Maintenance Mode

RMR’s maintenance mode is a way to disable one leg (a storage node) of an RMR pool for IOs. Once in maintenance mode, the RMR client on the compute client side makes sure not to send IOs to that storage node. However, it may exchange mgmt messages.

Maintenance mode is applied to an entire leg of the RMR pool (RAID leg). This means that from the client side, the RMR client pool session goes into maintenance mode, which is reflected in its state. In addition, the storage node connected to that pool session also goes into maintenance mode. Apart from the maintenance mode status, the actual states of both the RMR client pool session and the storage node are also affected. This is done to enforce restrictions like “No IO should be sent”.

The RMR client pool session goes into RECONNECTING state to indicate that the network is fine but a map_update is required before IOs can be serviced. This type of RMR client pool session state overloading is also used when a backend device failure occurs.

The storage node goes into “NO IO” state, to denote that IOs cannot be serviced.

During maintenance mode,

  • No IOs are sent to that storage node.
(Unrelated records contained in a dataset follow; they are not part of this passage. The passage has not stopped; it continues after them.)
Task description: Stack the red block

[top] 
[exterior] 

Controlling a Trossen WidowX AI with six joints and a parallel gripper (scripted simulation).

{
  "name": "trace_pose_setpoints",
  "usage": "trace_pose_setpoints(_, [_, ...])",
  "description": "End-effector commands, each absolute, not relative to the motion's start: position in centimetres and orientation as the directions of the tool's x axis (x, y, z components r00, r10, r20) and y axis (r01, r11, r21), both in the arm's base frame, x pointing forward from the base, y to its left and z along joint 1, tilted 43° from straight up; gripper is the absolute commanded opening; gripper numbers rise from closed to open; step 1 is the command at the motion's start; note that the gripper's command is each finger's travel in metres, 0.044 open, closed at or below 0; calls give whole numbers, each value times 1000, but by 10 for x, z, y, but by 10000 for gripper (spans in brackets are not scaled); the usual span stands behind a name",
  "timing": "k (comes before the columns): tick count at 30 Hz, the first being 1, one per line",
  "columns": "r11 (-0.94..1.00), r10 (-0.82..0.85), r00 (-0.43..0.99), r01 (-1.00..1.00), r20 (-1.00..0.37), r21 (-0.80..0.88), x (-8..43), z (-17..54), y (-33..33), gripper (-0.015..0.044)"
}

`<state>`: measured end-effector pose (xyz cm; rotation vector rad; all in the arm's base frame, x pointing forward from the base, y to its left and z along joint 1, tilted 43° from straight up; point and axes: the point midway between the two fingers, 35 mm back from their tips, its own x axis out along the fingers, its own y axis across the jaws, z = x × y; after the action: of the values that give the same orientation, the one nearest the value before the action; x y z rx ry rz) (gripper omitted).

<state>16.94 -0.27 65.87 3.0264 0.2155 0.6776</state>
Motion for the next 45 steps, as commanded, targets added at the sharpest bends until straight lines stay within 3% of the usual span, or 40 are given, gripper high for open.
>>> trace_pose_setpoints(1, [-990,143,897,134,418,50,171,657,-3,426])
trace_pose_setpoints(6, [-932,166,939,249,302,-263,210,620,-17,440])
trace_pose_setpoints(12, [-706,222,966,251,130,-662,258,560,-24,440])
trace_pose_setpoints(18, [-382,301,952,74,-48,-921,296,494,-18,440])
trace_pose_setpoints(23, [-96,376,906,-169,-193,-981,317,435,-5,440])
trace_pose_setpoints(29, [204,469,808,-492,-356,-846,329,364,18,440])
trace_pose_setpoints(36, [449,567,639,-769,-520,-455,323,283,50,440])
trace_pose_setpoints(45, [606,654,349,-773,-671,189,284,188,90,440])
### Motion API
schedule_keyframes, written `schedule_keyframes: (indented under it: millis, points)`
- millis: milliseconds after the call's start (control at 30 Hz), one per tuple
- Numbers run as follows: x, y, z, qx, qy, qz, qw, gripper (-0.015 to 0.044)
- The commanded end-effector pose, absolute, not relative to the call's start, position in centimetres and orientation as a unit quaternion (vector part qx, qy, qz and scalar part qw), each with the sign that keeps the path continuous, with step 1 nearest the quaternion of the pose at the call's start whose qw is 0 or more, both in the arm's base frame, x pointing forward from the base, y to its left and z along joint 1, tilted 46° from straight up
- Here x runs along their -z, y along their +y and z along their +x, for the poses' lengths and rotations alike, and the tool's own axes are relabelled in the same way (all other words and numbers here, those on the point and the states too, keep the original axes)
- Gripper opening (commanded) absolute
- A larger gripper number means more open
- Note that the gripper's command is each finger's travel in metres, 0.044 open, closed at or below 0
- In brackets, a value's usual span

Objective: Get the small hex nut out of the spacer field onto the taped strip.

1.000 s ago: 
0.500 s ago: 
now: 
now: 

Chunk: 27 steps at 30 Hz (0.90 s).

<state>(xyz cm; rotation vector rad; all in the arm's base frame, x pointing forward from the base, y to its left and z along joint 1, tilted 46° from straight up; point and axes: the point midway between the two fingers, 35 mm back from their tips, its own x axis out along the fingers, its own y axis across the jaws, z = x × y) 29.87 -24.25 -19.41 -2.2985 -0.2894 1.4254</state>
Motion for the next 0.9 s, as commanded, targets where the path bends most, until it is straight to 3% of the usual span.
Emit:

  • Operations like map_update are not allowed.

  • Mgmt messages are allowed and may be exchanged internally.

Since it is guaranteed that no IOs are sent to the storage node, no IOs are sent down to the backend device. This creates a safe window to perform operations like removing or replacing the backend disks.

The RMR server pool on the storage node can also be worked upon once in maintenance mode. Operations like removing and reconnecting sync sessions, deleting and recreating the RMR client sync pool, can be performed. A complete reboot and recreation of the RMR server node is also possible.

How to set and unset maintenance mode

To set a leg into maintenance mode, do the following.

$ echo '0' > /sys/devices/virtual/rmr-client/pools/<pool_name>/sessions/<session_name>/enable

To bring a leg out of maintenance mode, do the following.

$ echo '1' > /sys/devices/virtual/rmr-client/pools/<pool_name>/sessions/<session_name>/enable

Checking maintenance mode

To check if an RMR client pool session is in maintenance mode, do the following:

$ cat /sys/class/rmr-client/pools/test_pool/sessions/psrv0@stg-rmr0/state
reconnecting
Maintenance mode: 1

To check if a storage node is in maintenance mode, do the following:

$ cat /sys/class/rmr-server/pools/test_pool/state
no_io
Maintenance mode: 1

What happens in maintenance mode

When a storage node is in maintenance mode, it means that it will be missing IOs during that period. It has different consequences for read and write IOs in this case.

For Read IOs, since one leg of RAID is missing, the performance would drop.

For write IOs, since the storage node is missing them, they need to be tracked in the form of dirty map entries. This tracking happens at both the compute client and the other active (NORMAL state) storage nodes. When the user unsets maintenance mode for that storage node, RMR first performs a map_update internally so that the storage node learns which write IOs it missed and which chunks are dirty for its backend device.

While putting a storage node in maintenance mode, to make sure that all the storage nodes and the compute client have a consistent picture (in terms of which IOs are sent), IOs are frozen for a short while on the compute client side. This makes sure that the state of the session and the storage node is consistent among all the IOs and the other sessions.